Stored data –
--- START ---

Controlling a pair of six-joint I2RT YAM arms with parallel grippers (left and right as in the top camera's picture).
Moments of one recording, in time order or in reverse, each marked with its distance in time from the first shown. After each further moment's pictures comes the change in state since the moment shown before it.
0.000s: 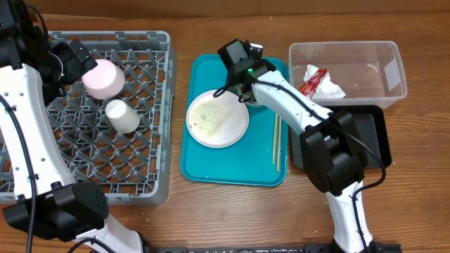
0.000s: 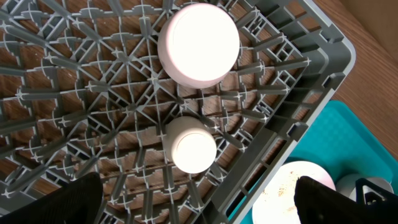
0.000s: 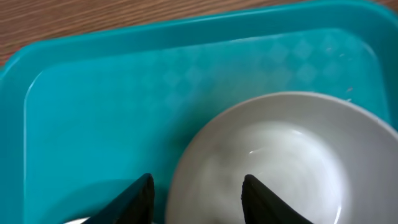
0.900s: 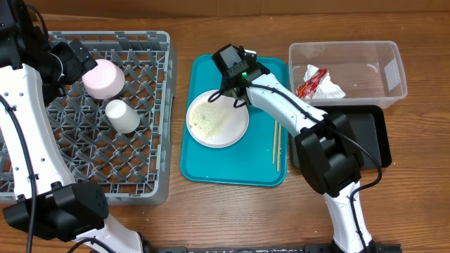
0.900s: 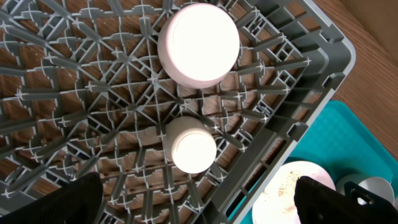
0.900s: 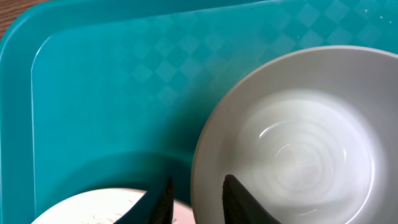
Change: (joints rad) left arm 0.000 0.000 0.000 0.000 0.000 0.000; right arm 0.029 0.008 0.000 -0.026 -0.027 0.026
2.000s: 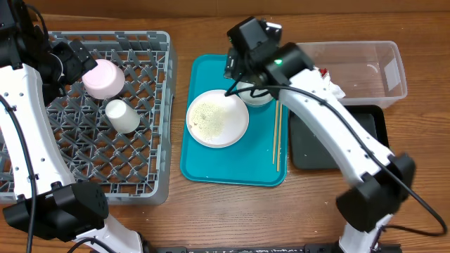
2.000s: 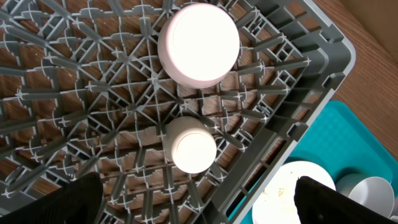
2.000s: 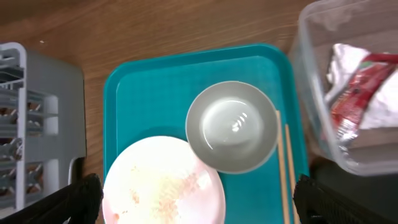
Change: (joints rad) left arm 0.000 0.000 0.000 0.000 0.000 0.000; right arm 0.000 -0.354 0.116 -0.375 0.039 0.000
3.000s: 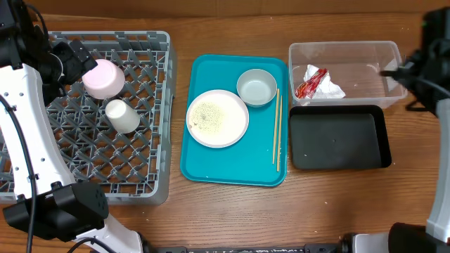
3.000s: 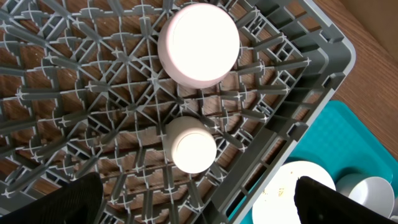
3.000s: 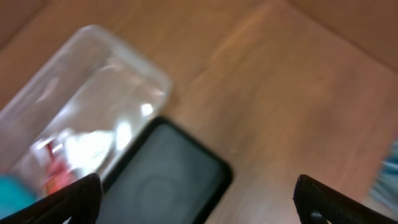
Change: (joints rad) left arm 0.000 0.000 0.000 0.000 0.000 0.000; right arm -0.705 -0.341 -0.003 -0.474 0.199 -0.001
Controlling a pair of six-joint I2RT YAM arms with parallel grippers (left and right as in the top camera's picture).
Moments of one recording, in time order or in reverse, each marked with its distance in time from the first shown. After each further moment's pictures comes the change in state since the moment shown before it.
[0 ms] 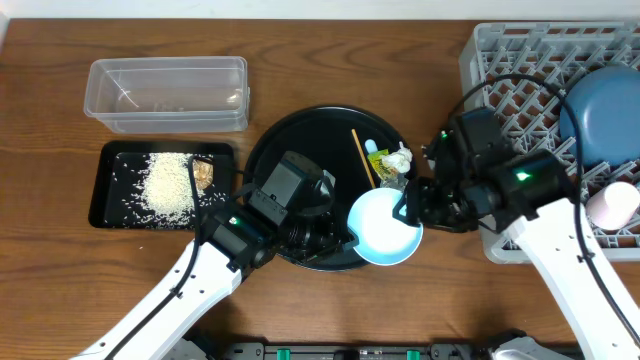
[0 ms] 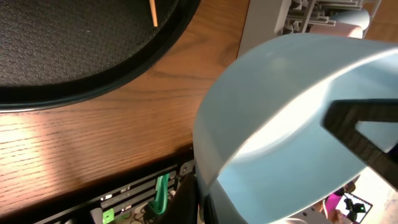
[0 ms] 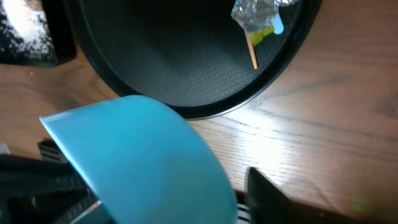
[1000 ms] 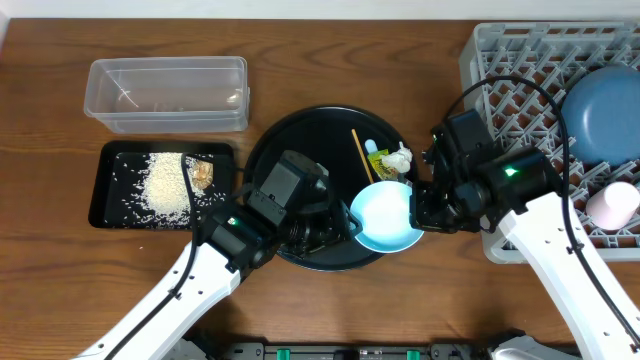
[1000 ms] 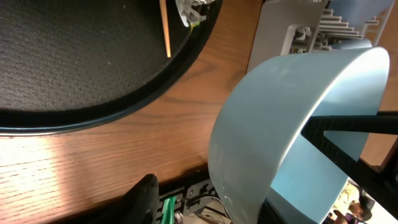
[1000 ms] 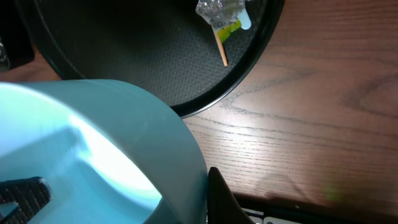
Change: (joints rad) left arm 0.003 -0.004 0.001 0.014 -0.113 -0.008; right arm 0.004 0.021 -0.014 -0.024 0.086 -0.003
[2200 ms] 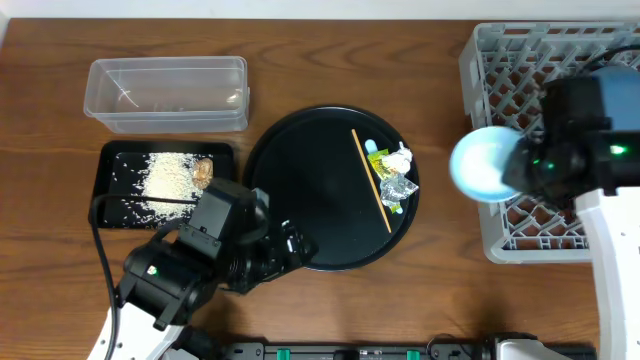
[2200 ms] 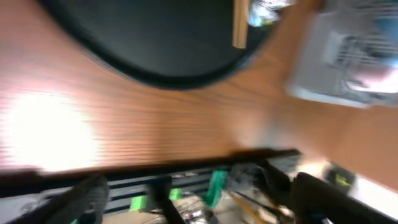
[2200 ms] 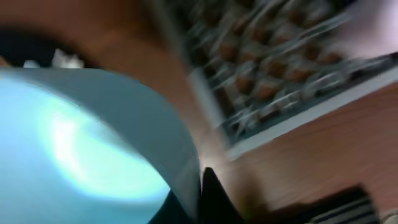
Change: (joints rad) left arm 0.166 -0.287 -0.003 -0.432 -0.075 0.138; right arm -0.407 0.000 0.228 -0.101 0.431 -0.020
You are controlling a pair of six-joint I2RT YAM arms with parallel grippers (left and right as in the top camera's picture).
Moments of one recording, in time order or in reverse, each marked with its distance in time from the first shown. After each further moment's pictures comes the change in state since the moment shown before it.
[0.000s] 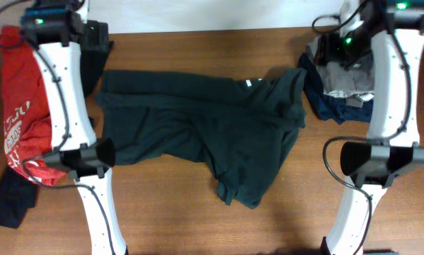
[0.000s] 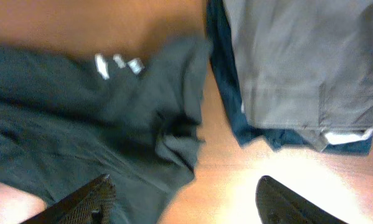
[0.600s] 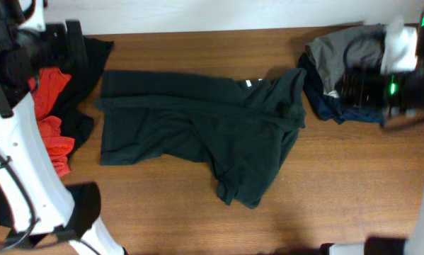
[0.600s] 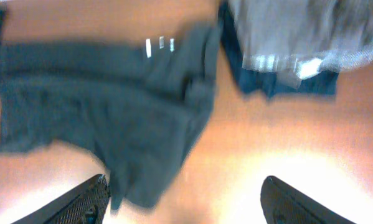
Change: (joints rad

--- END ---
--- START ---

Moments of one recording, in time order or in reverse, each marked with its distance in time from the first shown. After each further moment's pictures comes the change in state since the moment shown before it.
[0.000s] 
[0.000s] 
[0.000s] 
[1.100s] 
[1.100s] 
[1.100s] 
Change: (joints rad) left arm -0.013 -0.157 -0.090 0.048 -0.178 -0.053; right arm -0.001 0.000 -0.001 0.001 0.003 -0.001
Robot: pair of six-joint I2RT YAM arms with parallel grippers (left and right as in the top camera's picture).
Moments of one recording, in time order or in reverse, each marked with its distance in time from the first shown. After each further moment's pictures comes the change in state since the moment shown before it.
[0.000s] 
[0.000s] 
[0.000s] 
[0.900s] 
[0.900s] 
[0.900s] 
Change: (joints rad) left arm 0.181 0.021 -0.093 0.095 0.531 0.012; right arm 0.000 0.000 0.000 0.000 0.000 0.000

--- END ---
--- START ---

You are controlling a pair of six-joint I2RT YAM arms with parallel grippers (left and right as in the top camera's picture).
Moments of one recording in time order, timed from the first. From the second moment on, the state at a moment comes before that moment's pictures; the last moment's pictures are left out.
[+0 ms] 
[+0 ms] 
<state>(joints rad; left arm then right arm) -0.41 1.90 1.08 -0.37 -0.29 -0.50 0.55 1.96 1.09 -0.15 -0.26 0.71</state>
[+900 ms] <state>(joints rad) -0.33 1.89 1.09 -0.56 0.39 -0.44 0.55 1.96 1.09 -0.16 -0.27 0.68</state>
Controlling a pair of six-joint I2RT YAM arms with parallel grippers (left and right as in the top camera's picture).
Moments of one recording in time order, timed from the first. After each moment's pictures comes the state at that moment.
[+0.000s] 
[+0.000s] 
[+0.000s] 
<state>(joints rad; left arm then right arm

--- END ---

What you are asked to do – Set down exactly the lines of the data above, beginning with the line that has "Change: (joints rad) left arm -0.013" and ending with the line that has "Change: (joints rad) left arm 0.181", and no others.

Your response –
Change: (joints rad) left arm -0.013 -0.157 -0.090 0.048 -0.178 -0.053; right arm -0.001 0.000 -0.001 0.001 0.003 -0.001
Robot: pair of six-joint I2RT YAM arms with parallel grippers (left and right as in the top camera's picture).
Moments of one recording, in time order or in reverse, each marked with its distance in time from the first shown. After each further moment's pictures comes the change in state since the moment shown before it.
[0.000s] 
[0.000s] 
[0.000s] 
[0.900s] 
[0.900s] 
[0.900s] 
Change: (joints rad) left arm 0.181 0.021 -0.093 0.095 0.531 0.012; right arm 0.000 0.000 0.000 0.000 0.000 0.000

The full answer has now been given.